Tracer held up his hands, palms out, “You gotta a better idea, I’m all ears.”
“We could go back for your launch ship,” suggested Niko.
“You mean at the station swarming with Andrani?”
Niko swallowed. “Fair point.”
“Tracer’s right,” said Evy. “Of any of our terrible ideas, this one is the least terrible. We’ll just have to come up with a way to open the gate when we get.”
“Baka gaijin,” said the pilot, “wasting air. I head to S-gate. Better than waiting for Andrani to find us.”
“You know where the gate is?” asked Tracer.
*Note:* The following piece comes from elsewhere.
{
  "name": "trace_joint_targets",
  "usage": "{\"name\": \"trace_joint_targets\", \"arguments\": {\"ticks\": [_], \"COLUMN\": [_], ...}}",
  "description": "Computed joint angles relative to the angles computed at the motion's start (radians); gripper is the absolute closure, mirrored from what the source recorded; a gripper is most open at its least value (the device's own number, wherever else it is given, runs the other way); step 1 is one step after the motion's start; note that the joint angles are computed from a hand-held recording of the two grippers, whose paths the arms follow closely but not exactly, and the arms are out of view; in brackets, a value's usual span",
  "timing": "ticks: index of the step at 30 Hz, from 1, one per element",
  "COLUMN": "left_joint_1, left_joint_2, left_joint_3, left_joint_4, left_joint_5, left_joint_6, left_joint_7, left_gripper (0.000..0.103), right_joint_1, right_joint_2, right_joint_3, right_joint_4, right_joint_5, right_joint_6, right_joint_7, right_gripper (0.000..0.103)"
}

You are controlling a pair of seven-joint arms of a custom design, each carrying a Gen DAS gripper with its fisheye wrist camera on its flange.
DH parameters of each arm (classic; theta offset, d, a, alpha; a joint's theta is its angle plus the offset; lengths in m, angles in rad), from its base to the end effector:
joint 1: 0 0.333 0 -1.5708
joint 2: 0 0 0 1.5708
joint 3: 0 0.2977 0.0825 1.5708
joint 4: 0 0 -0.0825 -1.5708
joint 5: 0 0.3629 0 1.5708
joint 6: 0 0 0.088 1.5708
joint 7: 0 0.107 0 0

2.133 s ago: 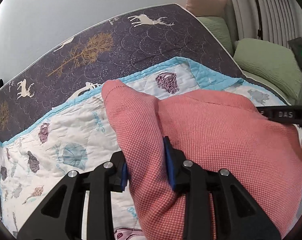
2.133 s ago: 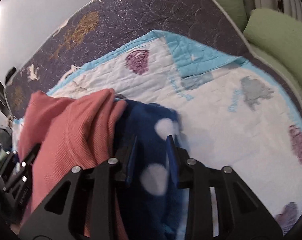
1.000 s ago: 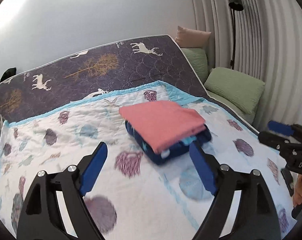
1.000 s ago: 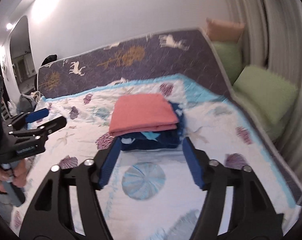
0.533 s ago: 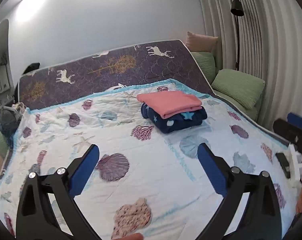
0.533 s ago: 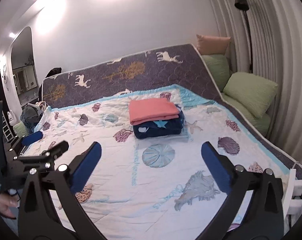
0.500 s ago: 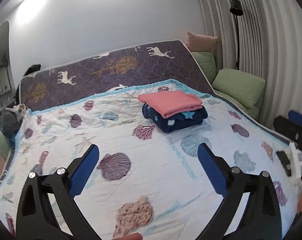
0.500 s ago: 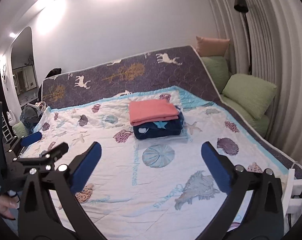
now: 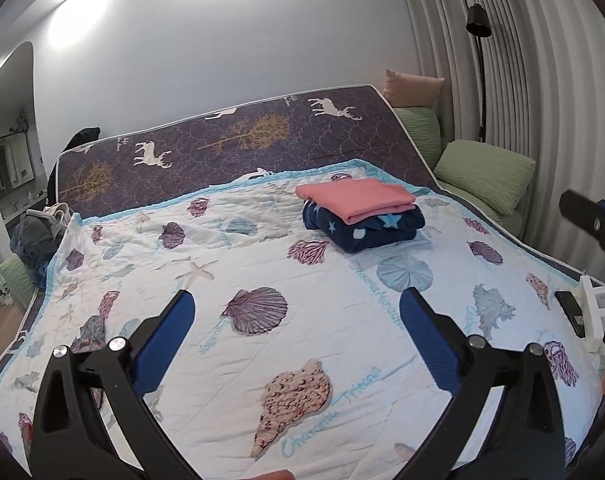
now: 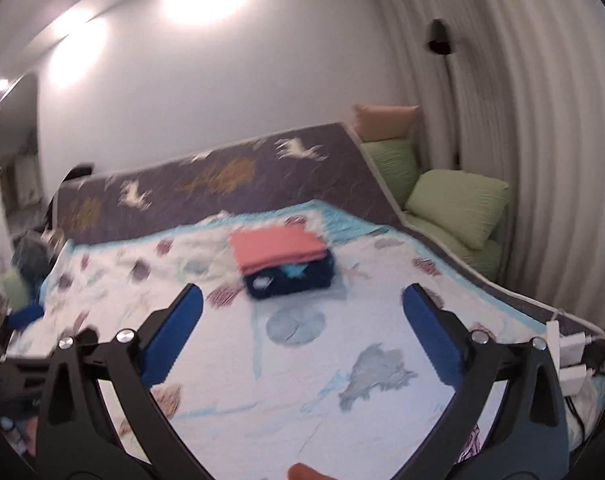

“Hm? Ah, yeah I know where it is. I know this area like the back of my hand. Gonna have to use the rock field, though.” He glanced and gave his passengers a wary look. “Gonna be going twisty-windy. Nobody throw up on my ship. Got it? You throw up, I throw you out the airlock.”
Evy glanced at Niko and said, “We got it. By the way, I didn’t catch your name, Mister…?”
The pilot a hand. “None’a of that ‘mister’ stuff. Call me Roji. Not real name, but it easier for gaijin.”
Evy smirked. “Thank you, Roji. We’re in your hands. Oh, and sorry about the wrist.”
Roji flicked a few switches and pushed forward on the engine. “Damn straight better be. Better get double pay for this crap.”
“Speaking of that,” said Evy, “can you patch into your boss?”
Roji shook his head. “No can do. Comms out this way not too good. Hacker lady had some sorta way to talk, but not through my ship. Andrani probably listening anyway. Bad idea with them around.”
“Of course. When it’s safe.”
Roji returned his attention to the console and plotted a course.